A Hora da Estrela, de Clarice Lispector



“Como começar pelo início, se as coisas acontecem antes de acontecer?”
Confesso que estou há alguns dias pensando em como resenhar a história de Macabéa e, sem querer, encontro-me no mesmo dilema que Rodrigo S.M., o misterioso escritor e narrador da história. A Hora da Estrela é um livro infinito de apenas 87 páginas, discute sobre ser e não ser, existir e não existir, viver e morrer. Diante de tamanha grandeza e conflitantes questões, eu me encontrei parado, sem saber muito bem o que pensar.

Ok, então vamos começar pelo início. A história trata-se da personagem Macabéa (ou pelo menos devia ser), mas ela não tinha muita história para ser contada, então no meio desse quase nada, temos uma profusão de questionamentos existencialistas do narrador. Quem é Macabéa? Ora, Macabéa são muitas pessoas, há tantas Macabéas que você nem conseguiria dar conta, mas nessa história falamos de uma garota (chamada Macabéa) que existe. Sim, ela só existe, e também não faz muitas perguntas. Para ela, se uma coisa é de tal forma, então é porque é mesmo e acabou. É uma garota que sobrevive, mas não vive, que existe, mas só é visível para seus iguais (para as outras Macabéas). É como um sopro de vida, você quase não a percebe. Bom, e quem é o narrador Rodrigo S.M.? Para responder essa pergunta, acho melhor mudarmos de parágrafo.
“Se tivesse a tolice de se perguntar ‘quem sou eu?’ cairia estatelada e em cheio no chão. É que ‘quem sou eu?’ provoca necessidade. E como satisfazer a necessidade? Quem se indaga é incompleto."
Rodrigo S.M. é o escritor do livro escrito por Clarice, mas que não é seu pseudônimo, afinal todos sabemos que A Hora da Estrela foi escrito por ela, que também foi escrito por Rodrigo. Macabéa não o conhece, mas Rodrigo S.M. a enxergou no meio da multidão (seria Rodrigo uma Macabéa?) e, fascinado com esse sopro de vida absolutamente sem graça, decidiu escrever sobre ela. Entretanto, é complicado escrever sobre alguém sem atrativos físicos, que não fala muito, que não pergunta muito e que só sabe que existe. Você deve estar se perguntando: “A Hora da Estrela? Mas onde está a estrela desse livro?” e eu lhe digo que nesse livro não há personagens cativantes, nem romances explosivos ou aventuras de tirar o fôlego. Mas Rodrigo, sabe-se lá porquê, viu algo em Macabéa que precisava ser escrito. E, sem perceber, Rodrigo acaba contando também a sua própria história.
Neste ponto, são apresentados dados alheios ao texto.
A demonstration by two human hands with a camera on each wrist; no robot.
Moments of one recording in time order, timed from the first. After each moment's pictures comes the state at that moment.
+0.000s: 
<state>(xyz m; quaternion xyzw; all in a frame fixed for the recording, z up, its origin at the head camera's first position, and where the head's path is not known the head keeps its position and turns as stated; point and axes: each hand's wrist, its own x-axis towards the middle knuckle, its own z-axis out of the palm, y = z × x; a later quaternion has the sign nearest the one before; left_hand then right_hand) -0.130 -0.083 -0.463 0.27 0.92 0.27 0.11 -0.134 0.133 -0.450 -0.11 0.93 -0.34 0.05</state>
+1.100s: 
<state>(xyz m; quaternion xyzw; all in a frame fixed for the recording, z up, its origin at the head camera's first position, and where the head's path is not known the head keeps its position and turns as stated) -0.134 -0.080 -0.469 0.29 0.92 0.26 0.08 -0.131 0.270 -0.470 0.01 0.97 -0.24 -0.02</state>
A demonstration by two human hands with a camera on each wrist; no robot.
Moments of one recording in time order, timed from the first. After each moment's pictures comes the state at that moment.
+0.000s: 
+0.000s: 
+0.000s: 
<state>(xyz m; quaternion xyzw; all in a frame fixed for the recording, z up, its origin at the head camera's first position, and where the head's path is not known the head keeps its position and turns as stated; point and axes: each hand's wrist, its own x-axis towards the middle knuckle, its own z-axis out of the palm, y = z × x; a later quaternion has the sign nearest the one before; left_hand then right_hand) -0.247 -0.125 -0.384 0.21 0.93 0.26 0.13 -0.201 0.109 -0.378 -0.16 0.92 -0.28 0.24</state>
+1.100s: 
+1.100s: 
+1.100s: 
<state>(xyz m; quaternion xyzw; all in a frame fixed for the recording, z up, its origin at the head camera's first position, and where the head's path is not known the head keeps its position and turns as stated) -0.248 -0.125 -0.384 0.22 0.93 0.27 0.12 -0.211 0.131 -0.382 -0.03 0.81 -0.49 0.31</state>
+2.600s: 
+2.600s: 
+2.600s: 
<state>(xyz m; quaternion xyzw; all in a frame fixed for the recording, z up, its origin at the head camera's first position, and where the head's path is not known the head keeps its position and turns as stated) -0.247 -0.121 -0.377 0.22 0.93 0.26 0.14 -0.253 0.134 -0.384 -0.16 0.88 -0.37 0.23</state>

A escrita do livro é uma joia rara, mais poesia do que prosa. É um livro sem fim, pois sua história nunca acaba, é repetida todos os dias pelos mais variados Rodrigos e Macabéas. É, também, obra distinta da carreira de Lispector, conhecida por suas epifanias e existencialismos quase alheios à realidade ao redor. Aqui seu olhar foi para a rua e parou na vida que muitos vivem, e, como Macabéa, só sabem que vivem, mas não sabem que sabem.
"É melhor eu não falar em felicidade ou infelicidade – provoca aquela saudade demasiada e lilás, aquele perfume de violeta, as águas geladas da maré mansa em espumas pela areia. Eu não quero provocar porque dói."
A Hora da Estrela é um relato peculiar de duas vidas distintas, mas muito próximas. É um relato de pena, mas também de afeto. Enquanto um se contenta apenas em existir, o outro vê em sua própria existência um mal que o persegue. Assim eles se completam. E no final? Bom, há um ditado popular que diz que o fim é a morte. Estranhamente, mas de forma muito verdadeira, a morte é o único momento em que os invisíveis são vistos por todos. Talvez seja porque a morte é universal e quase sempre é chocante. Macabéa não subiu no palco da vida, ela ficou sentada nas escadas. Sua morte foi o único ato de uma vida não vivida, mas foi um ato que todos pararam para assistir. Era seu momento, sua hora. A hora da estrela.